1922 – 1934 were architecturally creative and financially catastrophic for Wright. He got an office in Los Angelas, California but had trouble finding work when he returned from Japan in 1922. He than left the west coast and went back to Taliesin. Only some of his projects would go into construction during this decade and this decade was a time of great design innovation for him. Among some of his unbuilt designs are the National Life Insurance Building in Chicago and the St. Mark’s In The Bowerie apartment towers for New York City. He also married Olga Lazovich in 1928 and turned to writing and lecturing which introduced him to a larger national audience and wrote 2 important publications in 1932: “An Autobiography” and “The Disappearing City.” He and his new wife founded an architectural school called “Taliesin Fellowship” at Taliesin at about this time as well.
He moved his new family and his new school to the warmer climate of Arizona in 1934. Wright at this time was still considered by some to be a great architect but one whose time had come and gone. He proved the critics wrong when in 1936 he staged a remarkable comeback by designing the S.C. Johnson and Son Company Administration Building in Racine, Wisconsin, and the Edgar Kaufman family house (which is also known as Falling Water) in Pennsylvania.
He decided he wanted a more permanent winter residence in Arizona so he purchased some land in the foothills of the McDowell Mountains in Scottsdale, Arizona and began construction of Taliesin West.
In 1943, even though the world was at war he received a letter that initiated the most important and challenging job of his later years if not his entire career. He was asked to design a building to house the Solomon R. Guggenheim collection of non-objective paintings. The Guggenheim Museum is in New York City on the Upper East Side of Manhattan and still stands to this day and took over sixteen years to build.

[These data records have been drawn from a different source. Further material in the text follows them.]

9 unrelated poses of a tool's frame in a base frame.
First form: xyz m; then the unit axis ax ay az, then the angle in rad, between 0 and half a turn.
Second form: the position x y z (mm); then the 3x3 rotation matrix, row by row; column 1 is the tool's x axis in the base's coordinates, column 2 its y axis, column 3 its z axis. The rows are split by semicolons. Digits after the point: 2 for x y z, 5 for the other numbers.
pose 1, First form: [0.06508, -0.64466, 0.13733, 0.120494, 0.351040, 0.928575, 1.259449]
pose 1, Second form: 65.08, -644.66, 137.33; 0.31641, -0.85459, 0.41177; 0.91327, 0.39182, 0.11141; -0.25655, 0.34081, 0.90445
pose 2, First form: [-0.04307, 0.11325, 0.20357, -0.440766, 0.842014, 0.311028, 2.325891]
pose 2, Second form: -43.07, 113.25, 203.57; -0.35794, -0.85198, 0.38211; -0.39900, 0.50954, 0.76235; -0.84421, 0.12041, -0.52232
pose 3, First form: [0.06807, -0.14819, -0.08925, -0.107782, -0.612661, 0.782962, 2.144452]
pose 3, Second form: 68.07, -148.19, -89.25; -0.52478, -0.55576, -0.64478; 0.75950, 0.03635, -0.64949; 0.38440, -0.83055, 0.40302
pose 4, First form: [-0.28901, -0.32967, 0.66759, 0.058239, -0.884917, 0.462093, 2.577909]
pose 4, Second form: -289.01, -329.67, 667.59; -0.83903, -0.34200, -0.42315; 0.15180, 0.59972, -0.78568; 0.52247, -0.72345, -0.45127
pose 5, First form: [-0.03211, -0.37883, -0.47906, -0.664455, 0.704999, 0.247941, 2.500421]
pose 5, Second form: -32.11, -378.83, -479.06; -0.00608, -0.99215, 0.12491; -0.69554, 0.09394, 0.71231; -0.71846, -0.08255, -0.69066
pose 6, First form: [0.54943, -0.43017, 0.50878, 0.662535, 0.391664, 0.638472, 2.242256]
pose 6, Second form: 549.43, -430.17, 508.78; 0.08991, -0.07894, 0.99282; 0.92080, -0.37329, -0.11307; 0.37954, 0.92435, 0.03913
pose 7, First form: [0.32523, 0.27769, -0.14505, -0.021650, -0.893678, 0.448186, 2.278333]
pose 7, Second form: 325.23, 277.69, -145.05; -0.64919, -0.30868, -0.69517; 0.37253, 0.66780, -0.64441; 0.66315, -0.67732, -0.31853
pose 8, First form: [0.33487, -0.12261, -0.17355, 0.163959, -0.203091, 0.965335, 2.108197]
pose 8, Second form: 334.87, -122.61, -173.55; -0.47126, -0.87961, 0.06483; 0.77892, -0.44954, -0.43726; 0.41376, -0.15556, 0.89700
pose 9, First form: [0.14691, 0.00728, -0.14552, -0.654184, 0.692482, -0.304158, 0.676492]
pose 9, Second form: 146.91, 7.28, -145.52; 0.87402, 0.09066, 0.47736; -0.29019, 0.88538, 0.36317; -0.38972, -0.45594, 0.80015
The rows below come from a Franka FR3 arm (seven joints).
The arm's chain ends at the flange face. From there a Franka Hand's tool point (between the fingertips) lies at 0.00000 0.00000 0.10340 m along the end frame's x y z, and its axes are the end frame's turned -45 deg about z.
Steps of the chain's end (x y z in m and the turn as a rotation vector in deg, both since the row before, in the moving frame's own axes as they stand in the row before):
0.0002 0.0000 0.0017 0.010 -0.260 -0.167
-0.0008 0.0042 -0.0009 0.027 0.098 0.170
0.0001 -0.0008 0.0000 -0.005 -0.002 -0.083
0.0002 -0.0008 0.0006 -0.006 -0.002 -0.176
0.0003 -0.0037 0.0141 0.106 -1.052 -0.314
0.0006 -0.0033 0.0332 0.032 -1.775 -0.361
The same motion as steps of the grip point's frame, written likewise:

With the end of the war in 1945, business boomed. The Research Tower for the SC Johnson Company, a skyscraper in Oklahoma, and several buildings he
designed for the Florida Southern College were built and some projects that never were developed beyond the design table were a sports club for Hollywood, California; a mile high tower for Chicago and a plan for greater Baghdad.
He was still actively involved in his work up until his death, including overseeing the construction of the Guggenheim in 1959 he was stricken by an illness that hospitalized him. On April 9, 1959 he passed away just two months shy of turning 92 years old.
This is an original article I wrote on one of my favorite architects, but I found my sources elsewhere, so just have to give credit where credit is due as always.